Даже среди причудливых, сильно подправленных сначала советской цензурой, потом хаосом 90-х и, наконец, в нашем веке влиянием голливудских жанров карьер отечественных режиссеров путь Андрея Смирнова смотрится уникальным.
Сняв в 30-летнем возрасте мгновенно ставший советской классикой «Белорусский вокзал» о поствоенной травме, Смирнов через три года закончил «Осень», как будто снятую представителем не послевоенного поколения, а скорее поколения хиппи — историю пары, которая проводит неделю в кровати в деревне. Невинная по нынешним меркам, в 1974-м «Осень» казалась чуть ли не эротикой, не говоря уже о неподобающей для граждан СССР зацикленности героев на личных удовольствиях и неуважении к институту брака. После «Верой и правдой» 1979 года о самой что ни на есть московской проблеме — одержимости героя-академика идеей переселения людей из хрущевок в новые крупнопанельные дома — Смирнов ушел из режиссуры на целую жизнь — 32 года, продолжая работать как актер у таких постановщиков, как Алексей Учитель («Дневник его жены»), Василий Пичул («Мечты идиота») и Андрей Звягинцев («Елена»).
Фильм «Жила-была одна баба», с которым Смирнов вернулся в режиссуру аж в 2011-м, показал, что долгое отсутствие в профессии не остается без последствий — во вполне качественно рассказанной истории почти полностью отсутствовал автор, которого в советский период Смирнова было, возможно, для кого-то даже слишком много.

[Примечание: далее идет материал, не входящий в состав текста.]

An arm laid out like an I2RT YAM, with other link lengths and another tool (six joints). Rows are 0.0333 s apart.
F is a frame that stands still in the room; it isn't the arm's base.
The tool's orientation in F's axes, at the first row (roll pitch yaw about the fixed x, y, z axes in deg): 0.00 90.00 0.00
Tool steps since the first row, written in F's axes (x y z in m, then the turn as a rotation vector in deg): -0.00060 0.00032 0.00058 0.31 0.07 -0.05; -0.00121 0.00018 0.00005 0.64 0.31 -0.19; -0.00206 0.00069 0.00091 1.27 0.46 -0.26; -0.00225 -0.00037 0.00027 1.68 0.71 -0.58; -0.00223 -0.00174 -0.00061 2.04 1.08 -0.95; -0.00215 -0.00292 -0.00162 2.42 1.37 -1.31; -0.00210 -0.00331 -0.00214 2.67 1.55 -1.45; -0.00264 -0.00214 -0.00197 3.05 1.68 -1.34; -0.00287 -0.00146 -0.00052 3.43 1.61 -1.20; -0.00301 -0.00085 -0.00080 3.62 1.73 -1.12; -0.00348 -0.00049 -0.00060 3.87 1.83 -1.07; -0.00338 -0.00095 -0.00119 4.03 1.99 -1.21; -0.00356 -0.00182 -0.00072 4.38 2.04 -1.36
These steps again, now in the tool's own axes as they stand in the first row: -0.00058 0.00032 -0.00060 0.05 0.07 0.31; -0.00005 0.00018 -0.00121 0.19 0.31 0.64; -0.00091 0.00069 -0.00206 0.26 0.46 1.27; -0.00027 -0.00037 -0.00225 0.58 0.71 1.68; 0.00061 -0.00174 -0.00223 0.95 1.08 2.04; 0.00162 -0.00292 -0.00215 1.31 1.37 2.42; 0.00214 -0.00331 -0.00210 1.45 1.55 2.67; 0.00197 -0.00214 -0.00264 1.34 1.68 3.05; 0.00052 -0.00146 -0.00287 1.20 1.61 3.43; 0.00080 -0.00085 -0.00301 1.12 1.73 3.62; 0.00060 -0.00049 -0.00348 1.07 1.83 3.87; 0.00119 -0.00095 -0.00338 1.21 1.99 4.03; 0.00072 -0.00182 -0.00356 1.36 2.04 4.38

Новый черно-белый «Француз» выгодно отличается от предыдущей картины тем, что его тема и время — студенческая жизнь и неофициальное искусство в Москве 1950-х — режиссеру близки и хорошо известны.
Главный герой, французский студент Пьер Дюран (его играет окончивший Школу-студию МХАТ актер Антон Риваль) приезжает изучать балеты Мариуса Петипа в МГУ в 1957 году. Сталин умер четыре года назад, собаку Лайку запустили в космос, на экран выходит «Летят журавли», состоялся первый полет пассажирского Ил-18, заселяются в типовые дома жители нового московского района Черемушки. Студенты оттепельно слушают «Голос Америки», но органы по-старомодному начеку и предлагают молодому французу сотрудничество — стучать на членов приехавшего вместе с ним студенческого десанта. Эта история имеет реальные исторические корни — в 1950-х в МГУ приехали учиться французы-слависты из Сорбонны. Среди них был Жорж Нива, который позже перевел «Красное колесо» Солженицына и был выслан из СССР за роман с дочерью Ольги Ивинской, гражданской жены Пастернака.
По «Французу» (в кинотеатрах с 31 октября) видно, как сейчас сложно снимать Москву 1950-х. Герои встречаются у станции «Краснопресненская» и гуляют у здания МГУ, но сюжет как будто уводит их из Москвы, где мало осталось ракурсов, подходящих для съемок фильма о событиях более чем 60-летней давности, на дачу и в Переславль-Залесский, где происходит действие второй части картины.
У Пьера есть и личный мотив приехать в СССР — он хочет найти отца, Алексея Татищева (Александр Балуев), бывшего белого офицера, отправленного в лагеря в конце 1930-х, и как только зрителям сообщают эту деталь, «Француз» превращается в столкновение двух миров — цивилизованного и людоедского. Вторую часть фильма, почти полностью состоящую из одного долгого диалога, смотреть сложно, и не потому, что Смирнов показывает, как ломала людей система, просто долгие разговоры в одном помещении не самый эффективный кинематографический прием. И все же «Француз» помимо эстетической (фильм снят старомодно «интеллигентно», что выгодно отличает его от большинства современных российских картин) обладает исторической ценностью — русские здесь, конечно, постоянно глушат водку в подъездах, но также читают стихи Игоря Холина и ездят покупать картины Оскара Рабина — когда еще на московских экранах покажут кино о лианозовской школе, о которой лучше узнать от их современника Смирнова, чем от молодого режиссера, сделавшего неглубокий ресерч?
В то же время это признание в любви к кино, воспитавшему все поколение Смирнова — когда Пьер идет по московской улице с советскими друзьями — балериной Кирой и фотографом Валерой, видно, что цитата из «Жюля и Джима» Трюффо (снятого, конечно, через пять лет после происходящих во «Французе» событий) вставлена сознательно и любовно. Советская интеллигенция 1950-х знала о западном искусстве своего времени больше, чем остальная страна. Смирнов вспоминает это время не с яростью, свойственной нынешним оппозиционерам, боящимся, что власть украдет их жизнь, а с грустью и покорностью, которая сейчас может бесить только тех, кто не знает историю.